Final answer:
Using the compound interest formula, the sophomore class would receive approximately $1901.93 from their $1700 investment in a 30-month CD at 4.5% interest compounded monthly after 30 months.
Step-by-step explanation:
To calculate the final amount obtained from a certificate of deposit (CD) with compounded interest, you can use the compound interest formula: A = P(1 + r/n)^(nt), where A is the amount of money accumulated after n years, including interest, P is the principal amount (the initial amount of money), r is the annual interest rate (decimal), n is the number of times that interest is compounded per year, and t is the time the money is invested for in years.

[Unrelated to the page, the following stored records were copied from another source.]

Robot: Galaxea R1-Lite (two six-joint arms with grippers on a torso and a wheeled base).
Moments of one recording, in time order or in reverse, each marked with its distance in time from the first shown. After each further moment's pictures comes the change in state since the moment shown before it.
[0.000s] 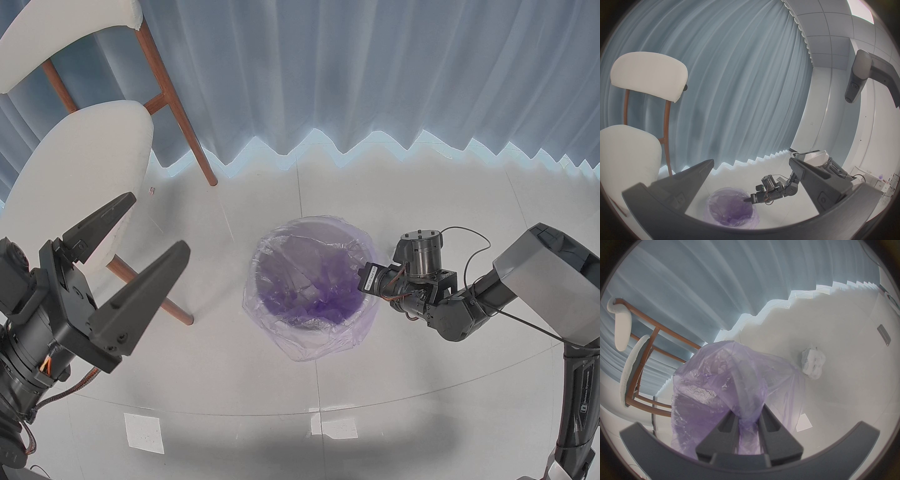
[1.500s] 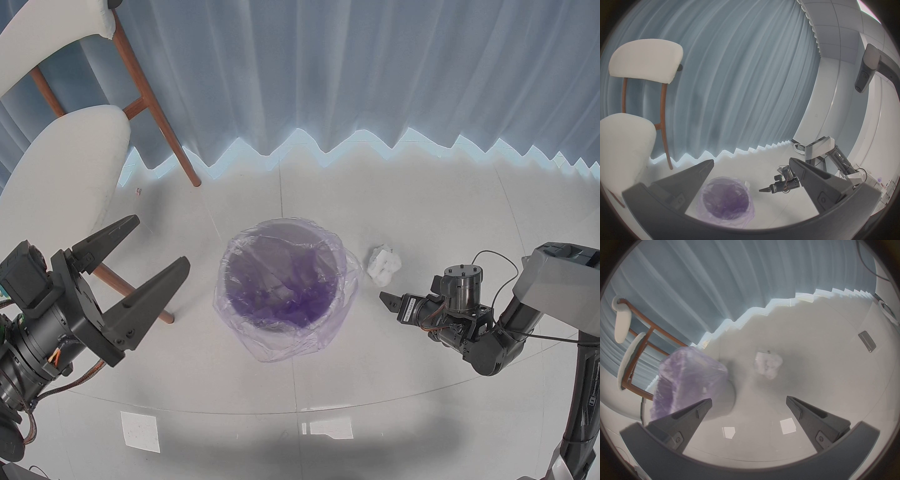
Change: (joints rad) left arm 0.121 0.003 -0.004 0.120 -0.074 -0.042; right arm -0.098 -0.056 0.414 -0.349 -0.005 -0.104
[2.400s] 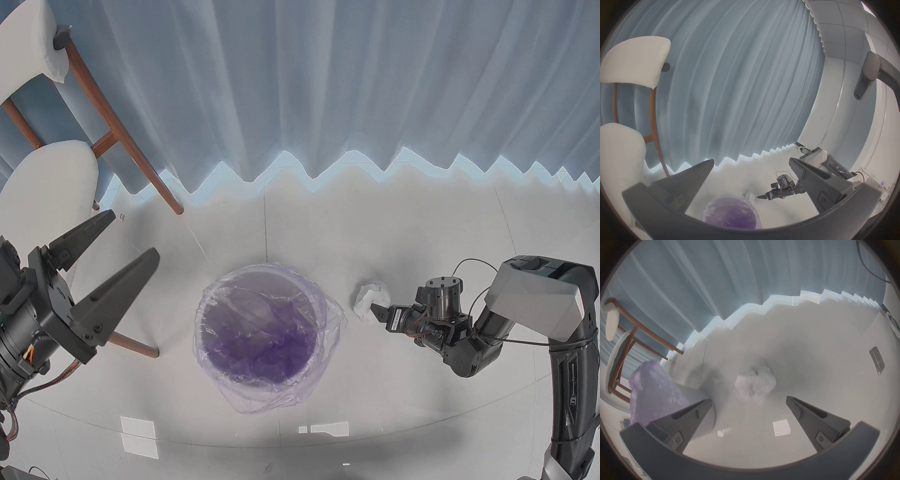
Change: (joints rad) left arm 0.022 -0.113 -0.027 0.134 0.008 -0.007; right arm -0.008 0.177 -0.134 0.001 0.000 -0.068
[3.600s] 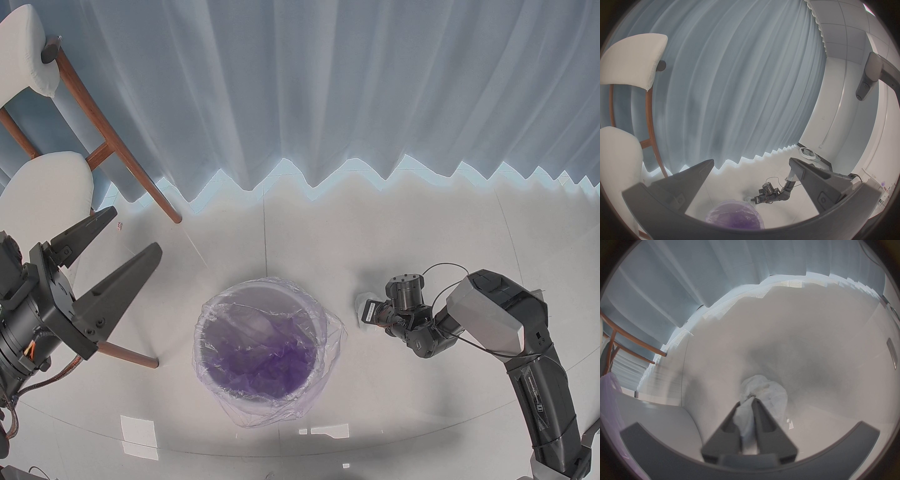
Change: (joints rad) left arm 0.004 0.009 -0.017 0.008 0.001 -0.001; right arm -0.005 0.317 -0.584 0.331 -0.006 0.069
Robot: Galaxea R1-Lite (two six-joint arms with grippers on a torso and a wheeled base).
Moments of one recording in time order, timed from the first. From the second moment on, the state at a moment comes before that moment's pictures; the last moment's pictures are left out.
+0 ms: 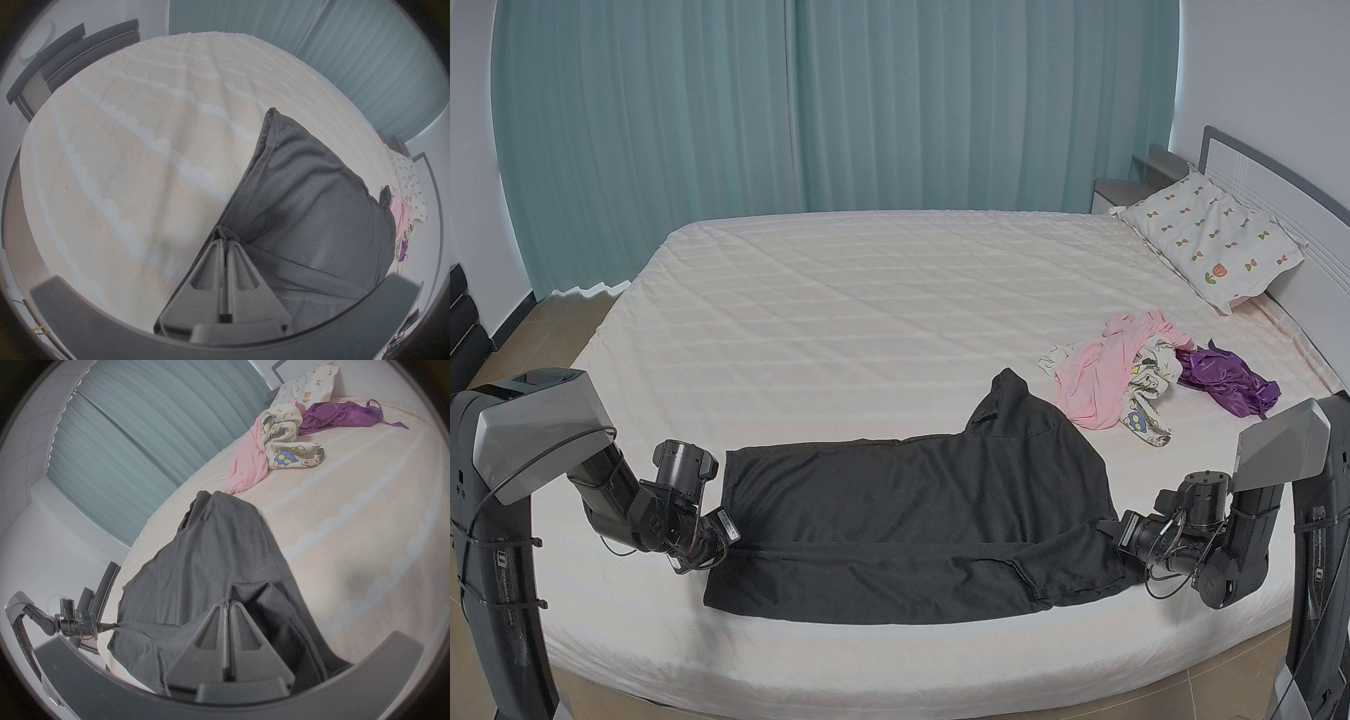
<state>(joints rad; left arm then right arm) -0.14 2.30 -0.86 -0.42 0.10 -0.73 0.08 2.47 -0.47 -1.47 0.29 0.54</state>
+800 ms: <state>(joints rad) -0.13 2.31 -0.87 -0.42 0.15 -0.75 0.06 2.47 -0.57 -1.47 0.23 0.65</state>
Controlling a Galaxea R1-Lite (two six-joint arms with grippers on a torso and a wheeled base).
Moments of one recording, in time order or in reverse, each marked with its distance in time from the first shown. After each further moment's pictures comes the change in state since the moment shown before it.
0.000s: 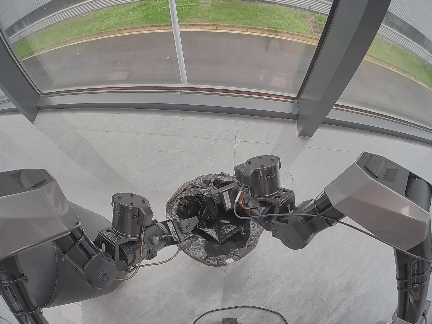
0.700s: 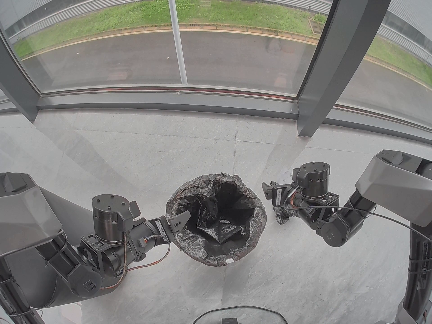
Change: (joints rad) left arm 0.006 -0.085 0.127 -0.155 0.011 0.035; right arm -0.220 -0.071 0.330 -0.220 0.023 0.200
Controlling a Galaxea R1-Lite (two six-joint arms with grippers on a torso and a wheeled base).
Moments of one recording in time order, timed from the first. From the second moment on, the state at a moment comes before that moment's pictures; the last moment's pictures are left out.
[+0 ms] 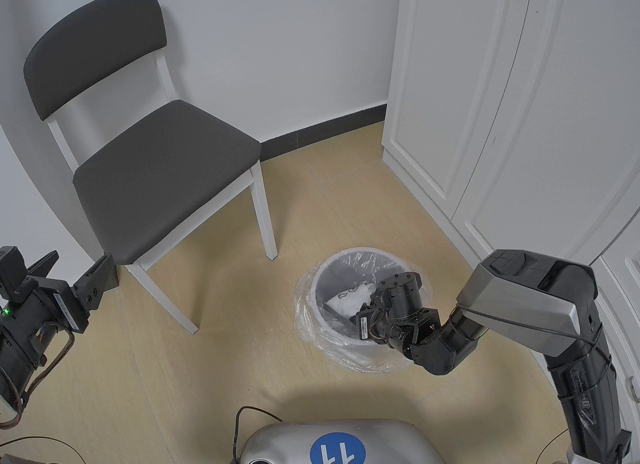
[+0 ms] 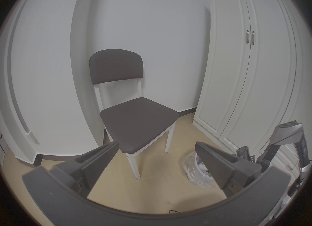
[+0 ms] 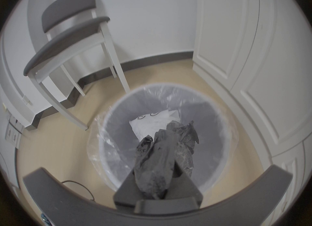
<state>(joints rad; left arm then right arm) -0.37 1.02 -0.30 -0.64 0.34 -0.10 0.59 2.53 -1.16 -0.86 -0.30 0.18</state>
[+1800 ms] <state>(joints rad) -0.37 1.03 -0.29 -0.64 0.31 -0.10 0.51 2.58 -1.60 -0.32 -0.17 0.73</state>
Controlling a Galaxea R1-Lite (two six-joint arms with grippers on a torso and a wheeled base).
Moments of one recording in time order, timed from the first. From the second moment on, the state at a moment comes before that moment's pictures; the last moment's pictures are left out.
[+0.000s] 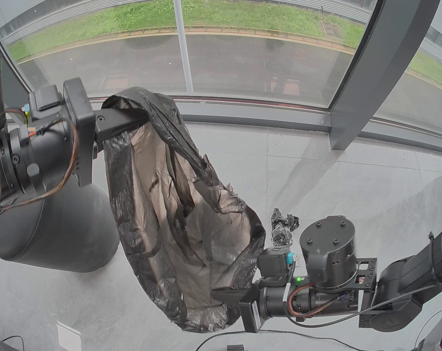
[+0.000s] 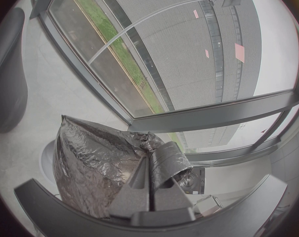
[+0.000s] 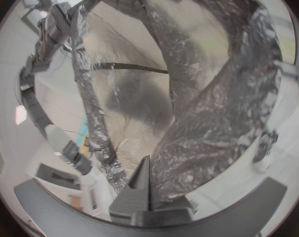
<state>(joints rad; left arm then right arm) -0.56 1.33 -0.99 -0.27 -0.23 -0.92 0.93 1.86 -0.64 -0.78 0.20 0.31</state>
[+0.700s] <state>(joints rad) -0.47 1.41 -0.80 -0.41 -0.33 -0.99 0.91 1.73 -0.62 -0.58 0.45 0.48</state>
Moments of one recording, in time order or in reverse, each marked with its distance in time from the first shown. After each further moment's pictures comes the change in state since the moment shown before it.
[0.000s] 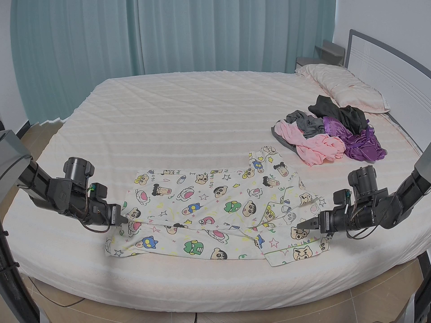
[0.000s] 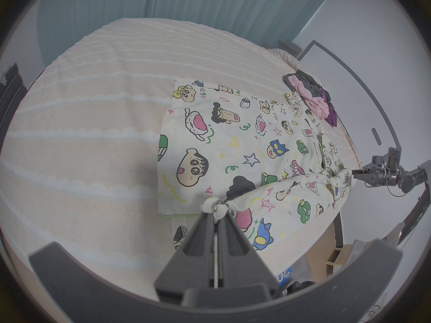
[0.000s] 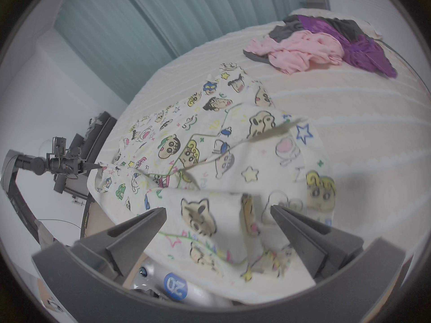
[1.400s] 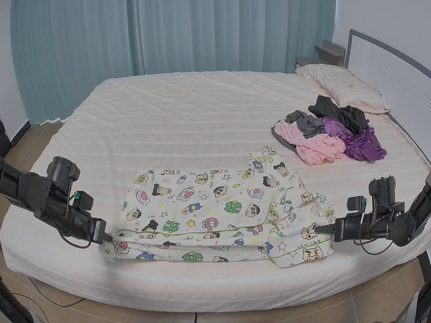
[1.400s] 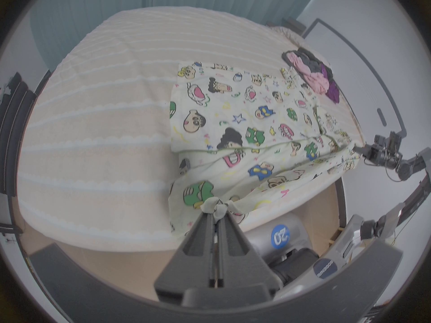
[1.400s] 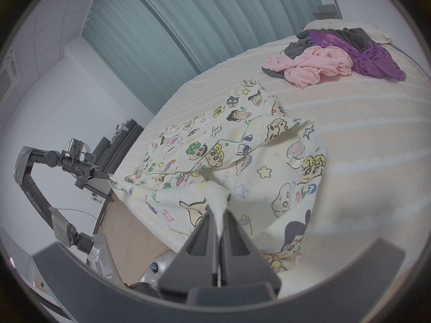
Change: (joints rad) left arm -0.024 -0.261 0.092 0.324 0.098 0.063; right arm -0.080 -0.067 0.242 -0.311 0.214 -0.049
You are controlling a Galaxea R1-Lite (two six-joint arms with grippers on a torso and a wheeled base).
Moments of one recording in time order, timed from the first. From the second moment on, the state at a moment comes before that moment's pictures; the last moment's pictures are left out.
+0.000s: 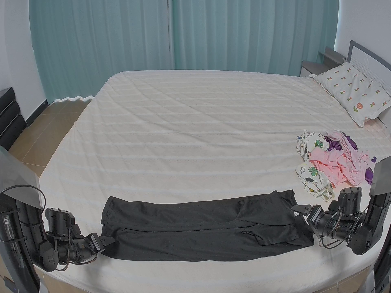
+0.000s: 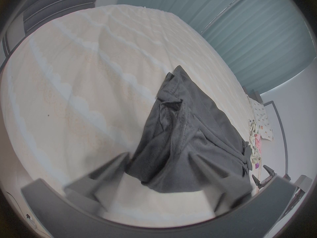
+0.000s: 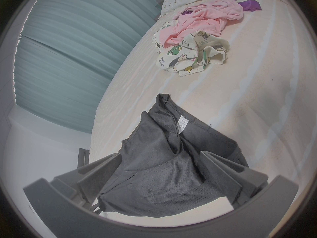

In this case, the high school sophomore class invested $1700 at an annual interest rate of 4.5% (0.045 in decimal form) compounded monthly (n = 12) for a period of 30 months (which is 30/12 = 2.5 years). Therefore, the formula to determine the amount they will receive after 30 months would be:
A = 1700 * (1 + 0.045/12)^(12*2.5)
Let's do the math:
A = 1700 * (1 + 0.00375)^(30)
A = 1700 * (1.00375)^30
A ≈ 1700 * 1.11878
A ≈ $1901.93
So, after 30 months, the sophomore class would receive approximately $1901.93 when they cash in their CD.